As important, he points out, “the technology will help us show our value. Meeting sponsors don't think about how much we save them on a daily basis. We are not party planners, we are managing meetings. Especially in these economic times, we want to show that we are giving them 100 percent.”

SMMP: The Definition

The strategic management of enterprisewide meetings-related processes, spend, volume, standards, and suppliers to achieve quantitative cost savings, risk mitigation, and superior service.

Source: Groups & Meetings Committee, National Business Travel Association www.nbta.org

SMMP: The Sum of Strategic Parts

The elements of an SMMP include registration and approval of meetings, sourcing/procurement, planning/execution, payment/expense allocation, and analysis/reports. At the core of these elements is technology, and linking them together is a clearly defined corporate meetings policy.

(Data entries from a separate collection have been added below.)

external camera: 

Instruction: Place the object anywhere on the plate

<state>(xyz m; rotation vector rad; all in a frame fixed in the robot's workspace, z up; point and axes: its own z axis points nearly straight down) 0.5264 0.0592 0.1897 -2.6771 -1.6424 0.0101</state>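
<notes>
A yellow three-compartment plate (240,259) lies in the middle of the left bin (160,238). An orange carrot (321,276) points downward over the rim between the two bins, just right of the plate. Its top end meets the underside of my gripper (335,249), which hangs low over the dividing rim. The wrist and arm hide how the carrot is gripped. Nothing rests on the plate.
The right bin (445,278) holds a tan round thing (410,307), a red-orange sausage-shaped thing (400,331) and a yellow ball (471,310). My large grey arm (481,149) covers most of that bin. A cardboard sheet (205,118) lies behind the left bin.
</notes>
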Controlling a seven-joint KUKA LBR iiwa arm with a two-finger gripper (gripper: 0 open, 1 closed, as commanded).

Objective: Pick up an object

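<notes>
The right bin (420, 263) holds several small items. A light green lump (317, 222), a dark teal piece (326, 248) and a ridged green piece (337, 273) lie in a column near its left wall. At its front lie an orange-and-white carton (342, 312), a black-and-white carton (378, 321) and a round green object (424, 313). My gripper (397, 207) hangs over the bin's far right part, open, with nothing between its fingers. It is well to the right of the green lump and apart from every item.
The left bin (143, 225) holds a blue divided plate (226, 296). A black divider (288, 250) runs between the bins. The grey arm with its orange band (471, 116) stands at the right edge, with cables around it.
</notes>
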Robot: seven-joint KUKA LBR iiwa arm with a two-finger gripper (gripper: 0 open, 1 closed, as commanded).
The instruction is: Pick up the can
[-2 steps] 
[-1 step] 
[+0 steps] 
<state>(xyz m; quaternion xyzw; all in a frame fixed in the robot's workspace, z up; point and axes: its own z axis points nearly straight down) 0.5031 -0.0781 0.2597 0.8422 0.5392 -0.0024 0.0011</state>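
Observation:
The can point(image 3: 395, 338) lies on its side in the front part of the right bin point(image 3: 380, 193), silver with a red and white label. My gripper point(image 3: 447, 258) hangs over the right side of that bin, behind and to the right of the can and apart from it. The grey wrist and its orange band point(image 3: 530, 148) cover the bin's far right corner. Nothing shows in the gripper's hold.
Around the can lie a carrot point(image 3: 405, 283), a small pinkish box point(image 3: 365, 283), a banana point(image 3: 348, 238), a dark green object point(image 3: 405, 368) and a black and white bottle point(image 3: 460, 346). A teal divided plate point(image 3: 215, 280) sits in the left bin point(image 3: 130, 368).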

Here’s Some Good News: An SMMP Can Even Help You Drive Corporate Strategy

Dan Young's meetings department at Thrivent Financial has managed the companywide meetings calendar since 2003. Now, says Young, CMP, director, event planning and field recognition, “we are trying to drive the entire field and corporate planning process through strategic event planning.”

Translation: Taking into consideration Thrivent's incentive conference schedule and major training events, along with industry events such as Million Dollar Round Table, Young recently proposed to senior management a schedule of dates in late 2009 for key strategy sessions, so that corporate goals and messages would be set in time for the following year's field conferences. “Then, when January 2010 hits, everything is a go,” he explains, “and everyone in the organization has time to plan and implement corporate goals.”

Improving your company's entire strategic planning process? That's serious added value from the meetings department.